EXERCISE REQUIREMENTS -> Copy every line of the data in which the word "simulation" occurs.

MATERIAL FOR THE TASK ->
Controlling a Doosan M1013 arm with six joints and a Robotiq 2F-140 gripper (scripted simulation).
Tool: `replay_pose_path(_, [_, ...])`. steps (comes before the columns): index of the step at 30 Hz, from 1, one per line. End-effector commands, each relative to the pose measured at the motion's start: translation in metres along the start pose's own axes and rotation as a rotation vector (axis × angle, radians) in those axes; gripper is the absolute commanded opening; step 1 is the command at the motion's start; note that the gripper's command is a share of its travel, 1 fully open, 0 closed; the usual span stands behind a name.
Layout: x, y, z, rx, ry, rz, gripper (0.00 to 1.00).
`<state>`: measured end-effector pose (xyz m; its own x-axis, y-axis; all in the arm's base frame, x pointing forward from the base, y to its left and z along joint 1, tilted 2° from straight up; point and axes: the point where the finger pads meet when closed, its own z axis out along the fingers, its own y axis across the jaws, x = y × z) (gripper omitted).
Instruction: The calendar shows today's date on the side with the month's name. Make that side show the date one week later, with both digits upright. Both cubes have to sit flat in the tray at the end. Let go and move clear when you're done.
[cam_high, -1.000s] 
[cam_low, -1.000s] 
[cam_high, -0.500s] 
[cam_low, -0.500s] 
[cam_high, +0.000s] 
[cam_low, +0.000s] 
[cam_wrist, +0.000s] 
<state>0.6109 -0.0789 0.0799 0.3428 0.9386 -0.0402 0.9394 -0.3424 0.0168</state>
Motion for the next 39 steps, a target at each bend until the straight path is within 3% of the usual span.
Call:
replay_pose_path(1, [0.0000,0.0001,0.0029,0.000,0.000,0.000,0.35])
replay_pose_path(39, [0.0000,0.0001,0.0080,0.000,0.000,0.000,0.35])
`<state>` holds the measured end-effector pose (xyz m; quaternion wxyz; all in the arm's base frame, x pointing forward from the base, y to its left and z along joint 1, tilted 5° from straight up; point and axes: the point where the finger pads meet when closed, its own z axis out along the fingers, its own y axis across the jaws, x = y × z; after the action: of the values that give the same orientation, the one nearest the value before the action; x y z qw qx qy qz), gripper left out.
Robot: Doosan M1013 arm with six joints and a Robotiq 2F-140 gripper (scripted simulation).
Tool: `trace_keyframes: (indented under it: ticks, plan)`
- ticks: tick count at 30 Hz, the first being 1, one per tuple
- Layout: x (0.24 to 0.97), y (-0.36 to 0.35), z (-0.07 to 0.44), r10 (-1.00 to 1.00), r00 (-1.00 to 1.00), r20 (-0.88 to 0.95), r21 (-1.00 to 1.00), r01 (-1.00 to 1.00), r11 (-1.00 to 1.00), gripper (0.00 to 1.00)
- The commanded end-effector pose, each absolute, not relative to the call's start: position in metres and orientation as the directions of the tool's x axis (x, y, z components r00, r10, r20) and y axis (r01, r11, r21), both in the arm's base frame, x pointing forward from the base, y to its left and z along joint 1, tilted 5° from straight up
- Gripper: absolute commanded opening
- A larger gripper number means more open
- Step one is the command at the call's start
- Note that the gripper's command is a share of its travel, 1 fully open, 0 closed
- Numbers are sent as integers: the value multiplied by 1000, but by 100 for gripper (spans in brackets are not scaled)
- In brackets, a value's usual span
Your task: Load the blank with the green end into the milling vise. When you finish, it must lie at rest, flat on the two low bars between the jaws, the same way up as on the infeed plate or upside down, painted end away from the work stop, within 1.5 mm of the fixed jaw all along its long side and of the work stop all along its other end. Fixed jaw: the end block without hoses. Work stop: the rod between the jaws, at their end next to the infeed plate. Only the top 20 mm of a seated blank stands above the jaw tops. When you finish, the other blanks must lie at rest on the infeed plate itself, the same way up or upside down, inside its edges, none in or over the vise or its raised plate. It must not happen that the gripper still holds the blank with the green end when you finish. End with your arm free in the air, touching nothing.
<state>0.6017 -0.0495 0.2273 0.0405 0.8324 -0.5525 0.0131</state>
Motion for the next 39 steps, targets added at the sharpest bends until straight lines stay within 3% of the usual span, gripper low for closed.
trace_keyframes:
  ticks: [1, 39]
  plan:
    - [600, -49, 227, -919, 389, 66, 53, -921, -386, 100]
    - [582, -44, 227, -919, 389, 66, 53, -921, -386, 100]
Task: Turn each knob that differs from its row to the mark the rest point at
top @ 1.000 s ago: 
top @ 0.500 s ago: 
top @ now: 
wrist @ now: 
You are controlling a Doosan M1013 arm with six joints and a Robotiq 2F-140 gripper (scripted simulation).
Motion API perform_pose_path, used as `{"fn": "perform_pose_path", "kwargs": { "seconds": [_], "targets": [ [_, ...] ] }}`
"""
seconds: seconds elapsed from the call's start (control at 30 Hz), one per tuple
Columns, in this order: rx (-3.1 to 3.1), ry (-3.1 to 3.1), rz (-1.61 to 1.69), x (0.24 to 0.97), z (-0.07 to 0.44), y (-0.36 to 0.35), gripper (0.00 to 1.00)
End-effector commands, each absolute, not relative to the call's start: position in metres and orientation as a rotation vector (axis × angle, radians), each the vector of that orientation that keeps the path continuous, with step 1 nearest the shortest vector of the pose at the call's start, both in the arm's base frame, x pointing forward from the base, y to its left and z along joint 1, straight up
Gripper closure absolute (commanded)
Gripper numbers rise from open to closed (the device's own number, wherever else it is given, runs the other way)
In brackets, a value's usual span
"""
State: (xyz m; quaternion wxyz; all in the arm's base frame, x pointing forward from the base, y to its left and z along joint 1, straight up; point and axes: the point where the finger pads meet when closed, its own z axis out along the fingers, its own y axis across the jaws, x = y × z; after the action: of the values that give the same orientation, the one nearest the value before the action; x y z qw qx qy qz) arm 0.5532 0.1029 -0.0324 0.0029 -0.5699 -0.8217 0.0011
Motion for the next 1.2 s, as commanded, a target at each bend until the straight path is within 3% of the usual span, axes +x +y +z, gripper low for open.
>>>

RESPONSE TO THE TASK ->
Controlling a Doosan M1013 arm with six joints and a Robotiq 2F-140 gripper (scripted simulation).
Robot: Doosan M1013 arm with six joints and a Robotiq 2F-140 gripper (scripted simulation).
You are controlling a Doosan M1013 arm with six joints and a Robotiq 2F-140 gripper (scripted simulation).

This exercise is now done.